• [To do]:
A complete answer lists every line of the material where the string "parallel" occurs.

= = = = = = =

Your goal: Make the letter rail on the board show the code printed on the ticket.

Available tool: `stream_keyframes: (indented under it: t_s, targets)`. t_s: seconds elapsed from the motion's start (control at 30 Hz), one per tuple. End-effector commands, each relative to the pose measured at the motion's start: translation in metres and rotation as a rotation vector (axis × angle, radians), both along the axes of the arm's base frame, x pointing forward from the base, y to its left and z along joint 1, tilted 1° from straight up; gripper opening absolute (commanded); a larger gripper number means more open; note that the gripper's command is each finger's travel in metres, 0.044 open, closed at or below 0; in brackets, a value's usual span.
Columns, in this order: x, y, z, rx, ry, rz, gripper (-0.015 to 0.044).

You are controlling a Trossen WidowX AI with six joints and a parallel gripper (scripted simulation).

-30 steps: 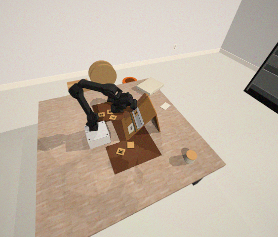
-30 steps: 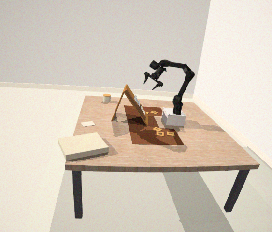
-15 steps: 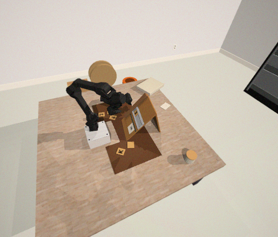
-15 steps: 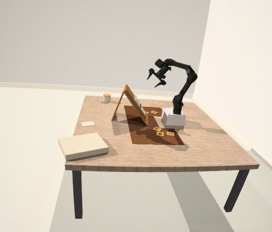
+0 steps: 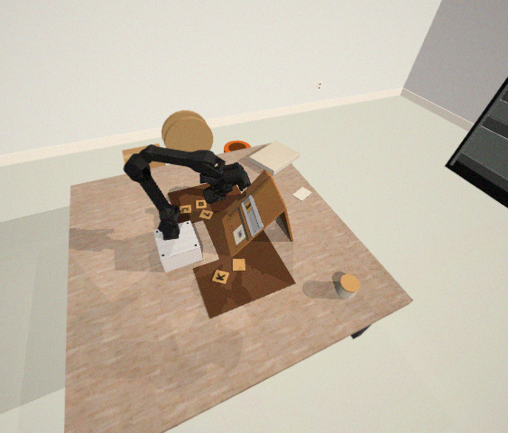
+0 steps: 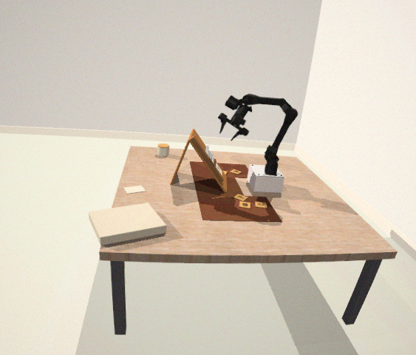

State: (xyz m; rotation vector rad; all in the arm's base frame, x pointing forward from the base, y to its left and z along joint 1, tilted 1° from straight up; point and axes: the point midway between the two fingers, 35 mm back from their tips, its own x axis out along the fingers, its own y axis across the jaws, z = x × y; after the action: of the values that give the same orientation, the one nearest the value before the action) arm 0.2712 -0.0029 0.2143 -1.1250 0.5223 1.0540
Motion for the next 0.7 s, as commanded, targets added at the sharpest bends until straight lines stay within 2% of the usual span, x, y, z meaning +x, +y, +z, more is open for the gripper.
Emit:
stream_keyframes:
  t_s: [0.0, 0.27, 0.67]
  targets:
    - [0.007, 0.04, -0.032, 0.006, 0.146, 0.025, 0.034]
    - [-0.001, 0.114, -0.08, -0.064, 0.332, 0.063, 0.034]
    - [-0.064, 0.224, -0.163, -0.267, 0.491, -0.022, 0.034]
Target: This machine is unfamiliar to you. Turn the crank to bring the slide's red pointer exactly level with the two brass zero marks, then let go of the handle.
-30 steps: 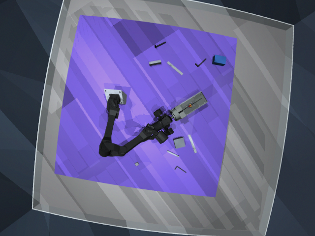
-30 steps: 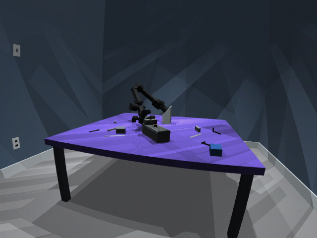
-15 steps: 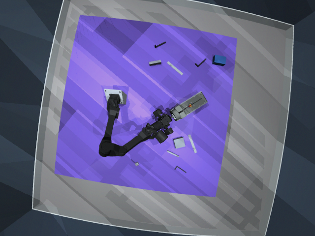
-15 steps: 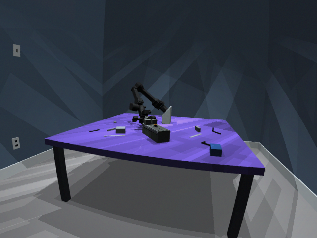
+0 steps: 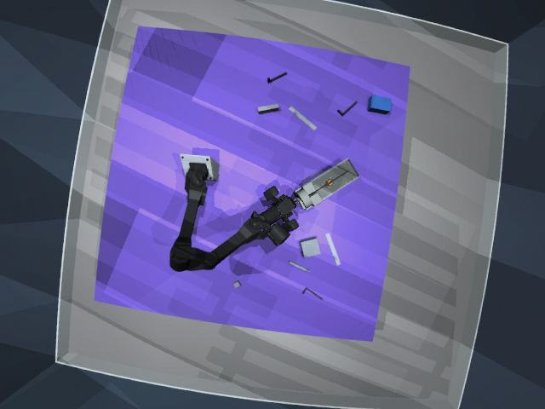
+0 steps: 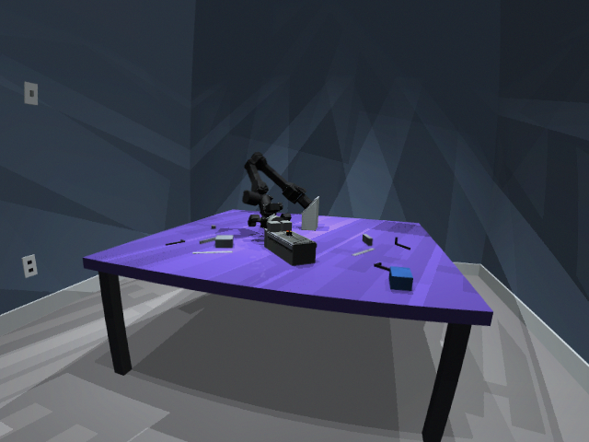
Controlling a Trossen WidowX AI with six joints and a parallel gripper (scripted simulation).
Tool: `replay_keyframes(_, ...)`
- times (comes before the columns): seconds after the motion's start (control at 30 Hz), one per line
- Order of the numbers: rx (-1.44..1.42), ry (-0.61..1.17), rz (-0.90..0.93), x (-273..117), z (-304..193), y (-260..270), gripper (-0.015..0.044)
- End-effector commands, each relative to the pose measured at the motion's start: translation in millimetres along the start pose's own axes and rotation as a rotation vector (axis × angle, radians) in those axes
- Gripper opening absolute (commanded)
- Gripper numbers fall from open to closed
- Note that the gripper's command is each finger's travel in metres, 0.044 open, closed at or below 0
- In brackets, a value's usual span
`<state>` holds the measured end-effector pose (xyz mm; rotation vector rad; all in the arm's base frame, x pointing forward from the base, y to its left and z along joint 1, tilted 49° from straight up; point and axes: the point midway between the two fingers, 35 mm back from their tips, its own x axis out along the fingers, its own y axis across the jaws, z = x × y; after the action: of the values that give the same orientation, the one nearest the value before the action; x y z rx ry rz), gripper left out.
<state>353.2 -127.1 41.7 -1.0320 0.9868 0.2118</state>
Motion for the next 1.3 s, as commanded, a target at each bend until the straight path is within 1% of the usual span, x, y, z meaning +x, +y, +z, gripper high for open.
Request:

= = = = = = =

• [Expected answer]:
You are controlling a Trossen WidowX AI with six joints and a parallel gripper (scripted simulation).
Controlling a Trossen WidowX AI with six joints and a parallel gripper (scripted simulation).

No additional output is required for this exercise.